Personal details
- Born: 24 September 1938
- Died: 13 July 2016 (aged 77) Lahore, Punjab, Pakistan
- Relations: Gen. Ghulam Jilani Khan
- Alma mater: National Defense University

Military service
- Allegiance: Pakistan
- Branch/service: Pakistan Army
- Rank: Lieutenant-General
- Unit: 10th Baluch Regiment
- Battles/wars: Indo-Pakistani War of 1965 Indo-Pakistani War of 1971

= Zia Ullah Khan =

Senior officer of the Pakistan Army

Zia Ullah Khan (24 September 1938 – 13 May 2016) was a retired Leiutene General of the Pakistan Army who served as a corps commander of XII Corps from January 1993 – 1995 and commandant Azad Kashmir Regiment. He had made various contributions in the military and civil development in Pakistan, especially in Balochistan for which he came to be highly respected in both circles. He was known for his courage to urge Pervez Musharraf to step down after the 1999 Pakistani coup d'état.

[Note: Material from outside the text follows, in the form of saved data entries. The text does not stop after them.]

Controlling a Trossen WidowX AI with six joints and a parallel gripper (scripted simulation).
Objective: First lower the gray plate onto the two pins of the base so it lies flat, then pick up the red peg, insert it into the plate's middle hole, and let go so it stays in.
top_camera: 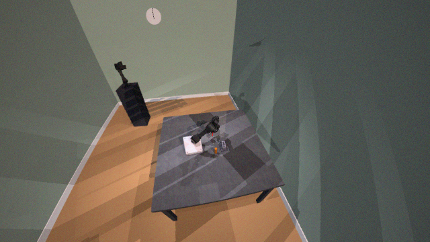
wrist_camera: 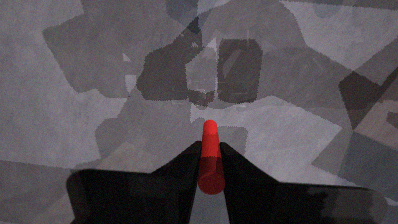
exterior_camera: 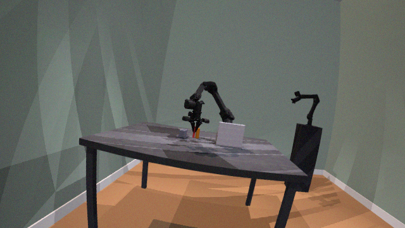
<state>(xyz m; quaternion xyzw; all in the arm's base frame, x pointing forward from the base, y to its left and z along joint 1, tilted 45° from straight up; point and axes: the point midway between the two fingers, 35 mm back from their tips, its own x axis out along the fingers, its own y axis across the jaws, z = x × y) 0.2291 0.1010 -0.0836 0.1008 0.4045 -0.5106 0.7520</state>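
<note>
Right now the gray plate is 120 mm ahead of my gripper tip, 170 mm to the right of it and 30 mm below it. The rest, counted from my gripper tip: base: 120 mm ahead, 170 mm to the right, 70 mm below; orange peg: 10 mm ahead, 240 mm to the right, 40 mm below; red peg: right at my gripper tip.
</note>
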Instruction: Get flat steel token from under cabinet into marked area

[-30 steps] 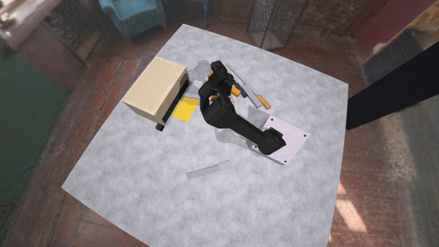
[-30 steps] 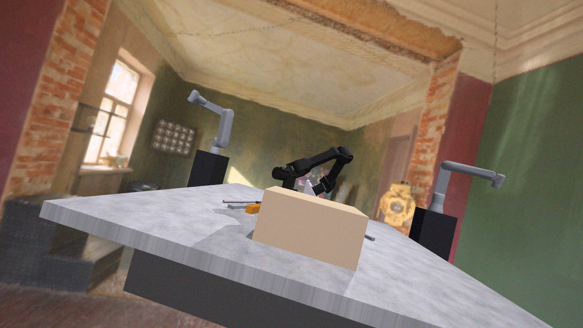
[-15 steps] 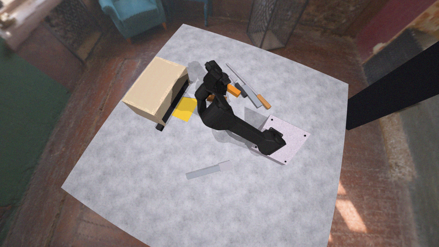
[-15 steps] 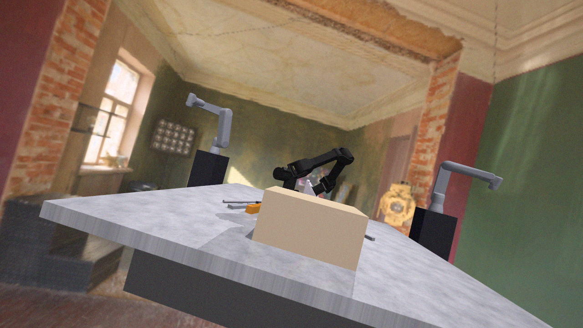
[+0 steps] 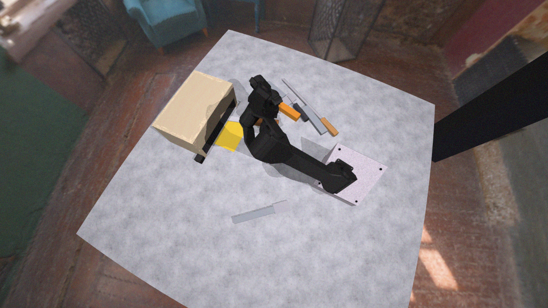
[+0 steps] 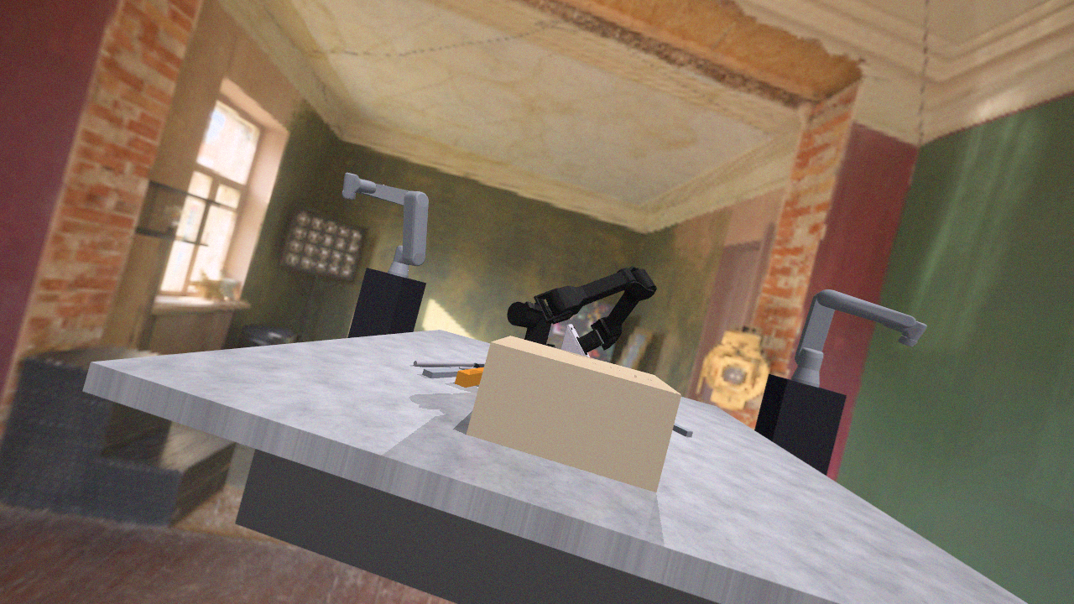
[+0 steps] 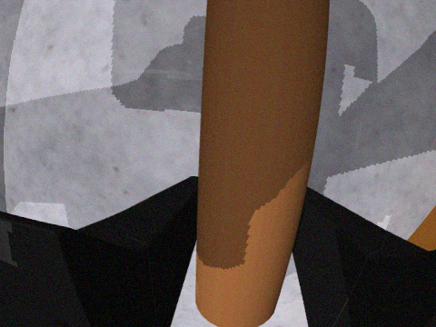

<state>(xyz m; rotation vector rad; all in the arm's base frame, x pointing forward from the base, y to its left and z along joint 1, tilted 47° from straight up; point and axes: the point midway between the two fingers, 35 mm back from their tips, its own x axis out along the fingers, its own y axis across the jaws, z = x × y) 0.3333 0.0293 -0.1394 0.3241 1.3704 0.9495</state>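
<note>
My gripper tip is now 20 mm short of the orange bar, 110 mm to the left of it and 10 mm below it. From my gripper tip the other things lie so: flat grey token: 280 mm ahead, 150 mm to the left, 10 mm below; then grey bar: 160 mm behind, 130 mm to the right; then black-handled tool: 50 mm behind, 150 mm to the right.
</note>
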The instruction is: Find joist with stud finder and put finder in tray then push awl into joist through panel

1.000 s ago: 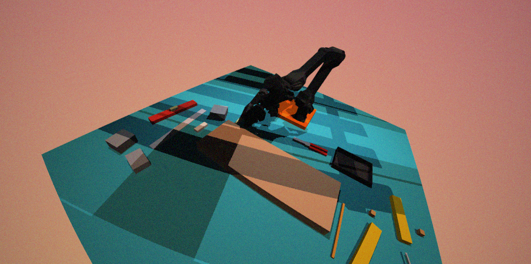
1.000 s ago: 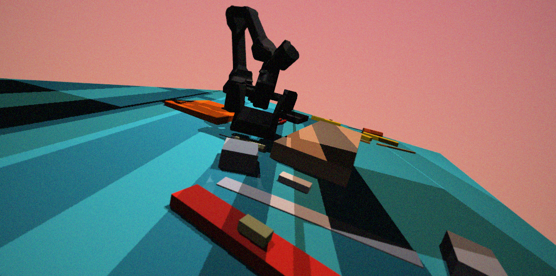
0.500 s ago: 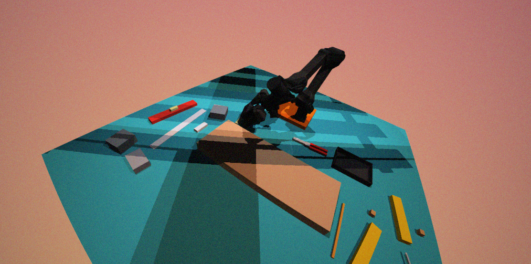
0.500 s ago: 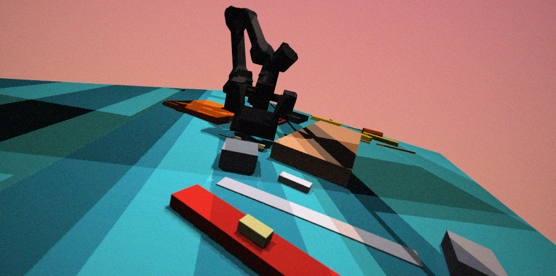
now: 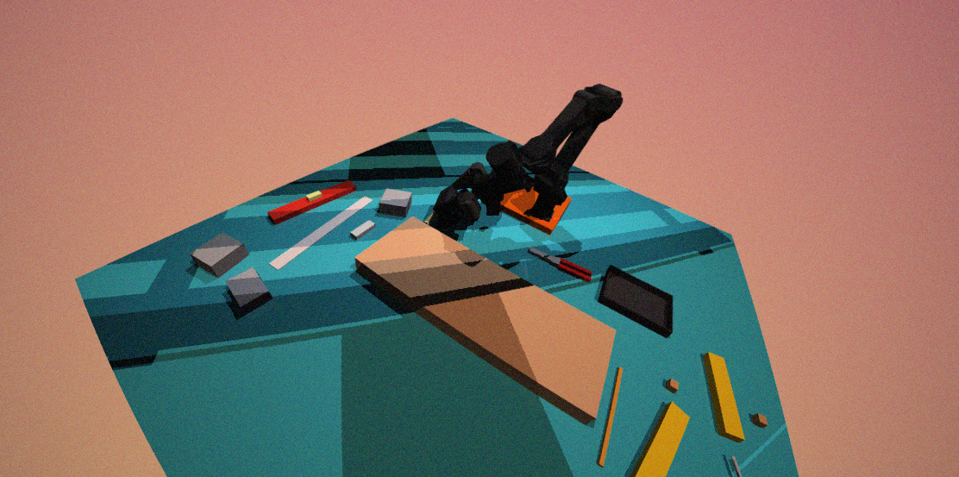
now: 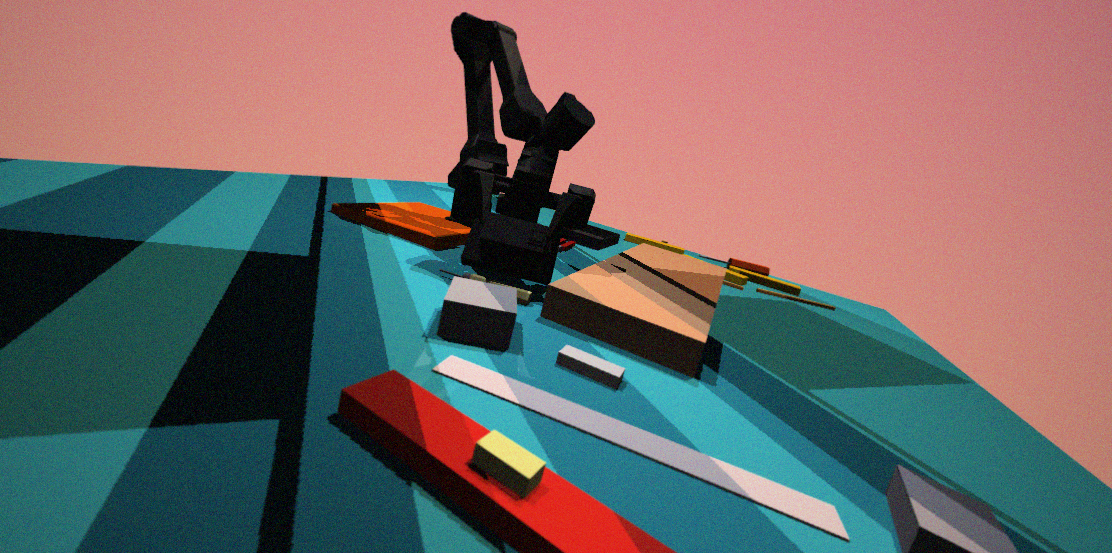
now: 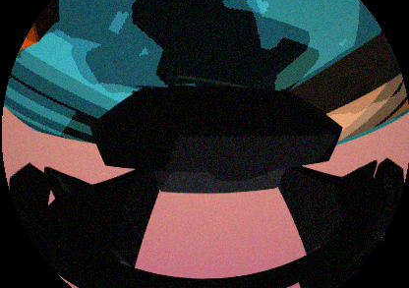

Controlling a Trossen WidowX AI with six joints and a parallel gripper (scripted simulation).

He was awarded the Hilal-i-Imtiaz Military for the recognition of his services, which is the second-highest civilian award and honour given to both civilians and military officers of the Pakistan armed forces by the Government of Pakistan. It recognises individuals who have made an "especially meritorious contribution to the security or national interests of Pakistan, world peace, cultural or other significant public endeavors".
He also served as the Mayo Hospital board of governors' chairman and Fauji Fertilizer Company Limited Managing Director.

== Background ==
Zia Ullah Khan was born into a Barech Pathan family in Jandiala Sher Khan, a small town near Sheikhupura that is also the ancestral village of the famous Sufi poet Waris Shah. His father was Khan Moiz Ullah Khan, a renowned personality of the same village.

He was also the nephew of General Ghulam Jilani Khan, former Defense Secretary of Pakistan and Governor of Punjab.